Put it another way, if Le Tour de Langkawi had been a well tended flock prized by all, it was rapidly turning into one which was wandering aimlessly over the hillside in the face of a gathering storm. Fortunately someone decided to step in before it was too late, gather the flock, and restore order.


Young fans cheer the racers as they pass.   Photo c. Mark Sharon

Bike races are only as good as the support they get. Fortunately the Tour de Langkawi has received the strongest support from the most important, yet surprising, quarter - the Malaysian Government. Why surprising you ask?
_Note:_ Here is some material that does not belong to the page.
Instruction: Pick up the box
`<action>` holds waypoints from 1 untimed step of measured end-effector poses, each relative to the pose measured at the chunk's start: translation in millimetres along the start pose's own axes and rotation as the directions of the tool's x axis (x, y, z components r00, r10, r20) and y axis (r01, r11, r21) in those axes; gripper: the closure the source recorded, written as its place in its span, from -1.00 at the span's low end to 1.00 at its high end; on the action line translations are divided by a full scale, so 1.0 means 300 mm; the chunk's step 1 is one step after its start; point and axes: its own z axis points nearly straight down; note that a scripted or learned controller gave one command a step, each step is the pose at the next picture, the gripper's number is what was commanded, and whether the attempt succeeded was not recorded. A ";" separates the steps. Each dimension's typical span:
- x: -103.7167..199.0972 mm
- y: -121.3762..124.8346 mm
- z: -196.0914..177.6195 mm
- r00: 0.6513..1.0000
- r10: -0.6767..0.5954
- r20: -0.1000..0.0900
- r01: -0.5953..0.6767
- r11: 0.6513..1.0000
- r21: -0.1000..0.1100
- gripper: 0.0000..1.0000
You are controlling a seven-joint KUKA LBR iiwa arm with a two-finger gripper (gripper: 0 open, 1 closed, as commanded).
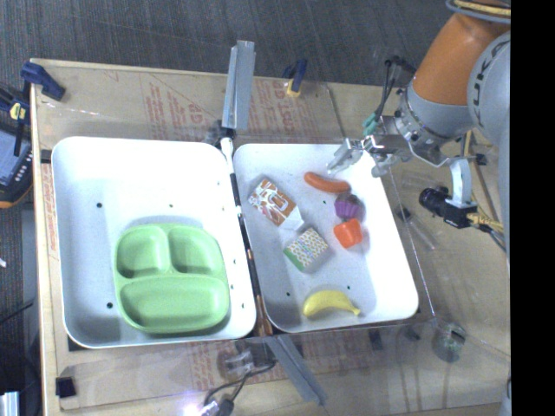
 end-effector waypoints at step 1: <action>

The answer is very much tied up with the event’s creator former Prime Minister of Malaysia Mahathir bin Mohamad. The race was created under the patronage of Tun Dr. Mahathir bin Mohamad. The former Prime Minister chose Langkawi, one of his favourite places (he has a holiday home here), as the race start point for the first edition in 1996, and the race was given its name.
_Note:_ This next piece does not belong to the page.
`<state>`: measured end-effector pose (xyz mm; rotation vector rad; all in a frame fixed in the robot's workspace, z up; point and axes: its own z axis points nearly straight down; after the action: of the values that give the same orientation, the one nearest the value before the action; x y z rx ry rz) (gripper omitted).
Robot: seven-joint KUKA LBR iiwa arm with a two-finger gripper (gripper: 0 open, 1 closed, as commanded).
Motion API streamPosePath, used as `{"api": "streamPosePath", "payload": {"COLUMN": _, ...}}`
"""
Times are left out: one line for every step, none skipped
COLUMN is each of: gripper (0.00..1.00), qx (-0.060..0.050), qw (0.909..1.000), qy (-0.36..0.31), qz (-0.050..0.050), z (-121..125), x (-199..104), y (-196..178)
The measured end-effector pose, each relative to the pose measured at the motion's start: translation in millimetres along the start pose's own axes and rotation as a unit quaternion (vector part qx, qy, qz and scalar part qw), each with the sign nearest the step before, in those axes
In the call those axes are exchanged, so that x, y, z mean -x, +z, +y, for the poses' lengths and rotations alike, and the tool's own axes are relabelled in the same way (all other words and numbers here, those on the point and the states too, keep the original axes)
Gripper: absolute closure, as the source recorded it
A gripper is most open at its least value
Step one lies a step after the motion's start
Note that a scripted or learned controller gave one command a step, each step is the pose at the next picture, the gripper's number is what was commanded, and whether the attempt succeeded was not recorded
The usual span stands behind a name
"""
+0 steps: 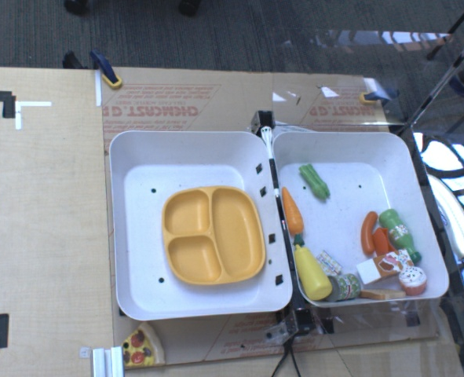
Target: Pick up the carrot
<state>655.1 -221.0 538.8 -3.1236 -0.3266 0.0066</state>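
I see the right bin [389, 159] beside the left bin [129, 210] holding a yellow divided plate [213, 234], and the carrot [293, 212] lies against the right bin's left wall, just above a yellow bottle [311, 274].

I see an orange carrot [292, 213] with a green top, a yellow divided plate [213, 235], and white bins [129, 210].

Pale grey curved bit out at the 3 o'clock edge looks like part of the arm [456, 210], honestly too cropped to tell its pose.
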Motion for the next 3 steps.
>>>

With the Prime Minister’s retirement in 2003 there was an understandable concern that the race would eventually retire with him, starved of patronage. The last couple of years might have convinced some this was true.
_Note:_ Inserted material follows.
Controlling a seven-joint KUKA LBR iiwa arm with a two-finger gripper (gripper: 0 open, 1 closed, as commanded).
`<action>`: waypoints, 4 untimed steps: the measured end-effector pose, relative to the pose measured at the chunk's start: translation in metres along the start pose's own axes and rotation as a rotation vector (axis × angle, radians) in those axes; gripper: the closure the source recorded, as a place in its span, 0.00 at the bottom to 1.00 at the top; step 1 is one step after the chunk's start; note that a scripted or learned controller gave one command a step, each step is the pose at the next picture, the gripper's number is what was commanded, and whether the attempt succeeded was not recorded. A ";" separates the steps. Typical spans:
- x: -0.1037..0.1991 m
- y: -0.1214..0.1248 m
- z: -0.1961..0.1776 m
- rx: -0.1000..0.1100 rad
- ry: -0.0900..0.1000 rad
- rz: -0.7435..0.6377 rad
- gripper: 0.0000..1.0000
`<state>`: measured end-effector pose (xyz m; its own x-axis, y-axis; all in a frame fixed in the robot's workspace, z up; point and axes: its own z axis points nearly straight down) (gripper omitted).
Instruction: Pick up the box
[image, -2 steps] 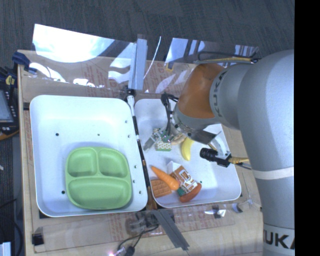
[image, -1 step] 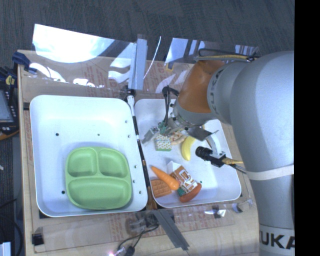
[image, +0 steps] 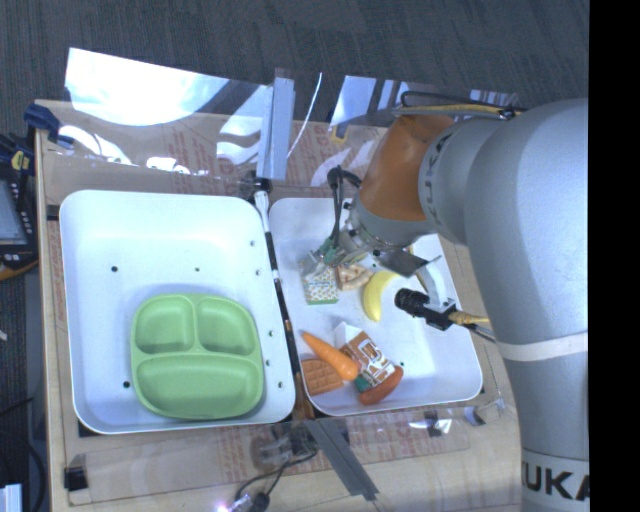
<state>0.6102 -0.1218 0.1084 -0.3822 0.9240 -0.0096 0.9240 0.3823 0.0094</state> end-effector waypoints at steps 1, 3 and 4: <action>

Race patron Prime Minister Dato' Seri Badawi.  Photo c. Mark Sharon

However, to solve the financial crisis the Malaysian Government has stepped in with a rescue package of some several million ringgit giving an unequivocal signal that it wants the race to endure. A clearer signal still is the fact that the current Prime Minister, Dato' Seri Abdullah bin Haji Ahmad Badawi, is now the race patron.

On the organisational front, the biggest news of the 2007 edition has been the reinstatement of the Alan Rushton’s Events Group which had been responsible for the technical organisation of the race from 1998 to 2005, and was a casualty of the financial issues.


Alan Rushton and rider                Photo c. Mark Sharon

The move suggests that the idea is to effectively restore the race to its pre-2005 state and move on in a way which will encourage a collective amnesia about the last couple of years. Starting the race in Langkawi is just one way of saying “we are back in business”.


Kuala Lampur on wet streets the final day.  Photo c. Mark Sharon

A race like no other:
So what of this year’s race? For all the right reasons the Tour de Langkawi is not like any other race. The back-drop alone sets it apart. From white sand beaches to tropical rain forests, from houses on stilts to gleaming skyscrapers, crowded Chinese markets, to pleasure palaces on mountain tops, no two days in the saddle look the same. For riders it is like racing through the gigantic set of a television travel programme.

There is also the reception the race receives from spectators. In a country where the most popular form of two wheels is arguably a Honda “kapchai” (Malaysian slang for moped) the peloton is received like members of Take That (or their South-East Asian equivalent). Crowds throng the roadside, augmented by the populations of schools let out of class for the passing of the race, neatness in uniform of the latter in stark contrast to their wild screaming as the race rockets past.


Barloworld rider on the ubiquitous kapchai

And where else in the world is a major bike race greeted with elephants and boa constrictors, or escorted out of town by a hundred and one rickshaws?

Notwithstanding all this beautiful scenery and public adulation, before the riders can enjoy a beer in the bars and clubs of Kuala Lumpur there is still a little matter of surviving 10 days in tropical heat and humidity, across terrain which can be just as punishing as any found in Europe.


Young fans cheer on the riders as they pass in a blur.